= Playnormous =

Online community with public health goals

Playnormous was an online community of monster-themed games designed to change health behaviors in children and their parents. The games were developed in consultation with health researchers as a way to deliver game-based health interventions to the public at large. The games have been closed since 2016.

== Overview ==
Playnormous was a website that focused on teaching kids, ages 6 to 15, and their parents about health by playing casual games, watching animations, and creating a personal monster world. The creators of Playnormous aimed to use fun as a modality to educate and inspire families to make healthier lifestyle choices regarding nutrition and physical activity.

The basis for Playnormous was its health game catalog. Playnormous games fall under the category of games for health, a genera of serious games. The games and animations were conceptualized, designed, and field-tested with the help of medical researchers at the University of Texas Health Science Center at Houston and Baylor College of Medicine.

== History ==
The Playnormous site was created as a way to deliver successful health intervention programs to the public. The site was created by Playnormous, LLC, an online game developer based in Houston, Texas. Playnormous, LLC is a subsidiary of Archimage, an award-winning visual design studio and serious game developer. The Playnormous team was led by Playnormous President Jerald Reichstein, AIA. The subsidiary was founded on April 18, 2007, but the site did not go live until May 2008. Because the Playnormous website was designed using Adobe Flash, with the advent of mobile computing platforms and new browser technology that no longer supported Flash, Archimage retired Playnormous.com in August 2015.

== Playnormous Health Games ==

Food Fury was the first health game to be launched on the Playnormous site. Food Fury was originally funded by the Aetna Foundation as part of the Games for Wellness project conducted by Dr. Cynthia Phelps, assistant professor at the University of Texas Health Science Center. This online game targets 3rd–5th graders to teach and change behavior around food choice and portion control. Food Fury allows children to practice the CATCH method of food selection, known as "Go, Slow, Whoa". The game has been used in multiple settings including the YMCA's after school program to change nutrition behaviors in children.

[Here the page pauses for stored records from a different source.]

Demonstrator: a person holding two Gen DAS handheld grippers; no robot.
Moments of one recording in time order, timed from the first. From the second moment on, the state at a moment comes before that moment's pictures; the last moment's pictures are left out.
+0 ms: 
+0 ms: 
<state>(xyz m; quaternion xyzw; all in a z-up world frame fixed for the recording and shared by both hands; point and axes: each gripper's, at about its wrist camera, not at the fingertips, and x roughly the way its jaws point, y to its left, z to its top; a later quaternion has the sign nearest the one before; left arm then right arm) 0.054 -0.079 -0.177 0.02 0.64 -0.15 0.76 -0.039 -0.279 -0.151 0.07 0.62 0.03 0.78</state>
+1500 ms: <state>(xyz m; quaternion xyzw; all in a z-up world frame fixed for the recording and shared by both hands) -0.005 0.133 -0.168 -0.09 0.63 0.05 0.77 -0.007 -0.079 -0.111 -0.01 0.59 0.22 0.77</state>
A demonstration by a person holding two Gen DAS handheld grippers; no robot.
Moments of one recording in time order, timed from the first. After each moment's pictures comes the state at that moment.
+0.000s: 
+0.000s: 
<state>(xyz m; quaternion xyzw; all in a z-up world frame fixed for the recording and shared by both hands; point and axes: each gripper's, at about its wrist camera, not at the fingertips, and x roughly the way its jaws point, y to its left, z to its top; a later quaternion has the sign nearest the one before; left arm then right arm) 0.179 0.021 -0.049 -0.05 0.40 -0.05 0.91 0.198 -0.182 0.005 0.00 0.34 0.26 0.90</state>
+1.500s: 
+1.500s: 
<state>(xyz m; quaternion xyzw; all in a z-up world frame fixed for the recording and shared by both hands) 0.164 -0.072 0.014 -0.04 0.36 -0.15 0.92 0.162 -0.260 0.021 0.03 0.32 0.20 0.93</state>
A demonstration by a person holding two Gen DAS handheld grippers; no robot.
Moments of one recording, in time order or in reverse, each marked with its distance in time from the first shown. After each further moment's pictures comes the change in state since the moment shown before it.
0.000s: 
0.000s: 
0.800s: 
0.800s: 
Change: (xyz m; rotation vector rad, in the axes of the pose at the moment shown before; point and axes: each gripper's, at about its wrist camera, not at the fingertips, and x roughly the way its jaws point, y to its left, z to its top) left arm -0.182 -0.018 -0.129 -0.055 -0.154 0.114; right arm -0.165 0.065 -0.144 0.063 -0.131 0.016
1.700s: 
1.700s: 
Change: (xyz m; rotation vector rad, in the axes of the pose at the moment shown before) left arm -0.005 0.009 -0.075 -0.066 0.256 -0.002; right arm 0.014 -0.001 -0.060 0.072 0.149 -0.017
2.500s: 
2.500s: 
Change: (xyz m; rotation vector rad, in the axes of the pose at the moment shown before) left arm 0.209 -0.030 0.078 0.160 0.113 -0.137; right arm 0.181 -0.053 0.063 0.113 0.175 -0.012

== Research-based game development ==
Playnormous games were created using behavior-change theory as their foundation. Games were designed to change health behaviors by affecting mediators such as skills, confidence, and self-efficacy. This includes:
- Social cognitive theory: modeling healthy behaviors, enhancing skills, increasing confidence.
- Self-determination theory and theory of flow: fun experience, immediate feedback in games, and personal expression through monster world and avatar.
- Elaboration likelihood model: gain and maintain person's attention, immerse player in a fanciful monster world and story-based animations.
- Theory of planned behavior: increase player's belief that they have the power to change their diet or exercise habits.

Playnormous also used the research community to field test its games from conception to final product. Kids recruited by the Children's Nutrition Research Center played game prototypes. Dr. Cynthia Phelps of the University of Texas Health Science Center School of Health Information Sciences lead the beta testing team. The goal of testing the games was to ensure that they were not only educational and understandable, but also appealing and fun.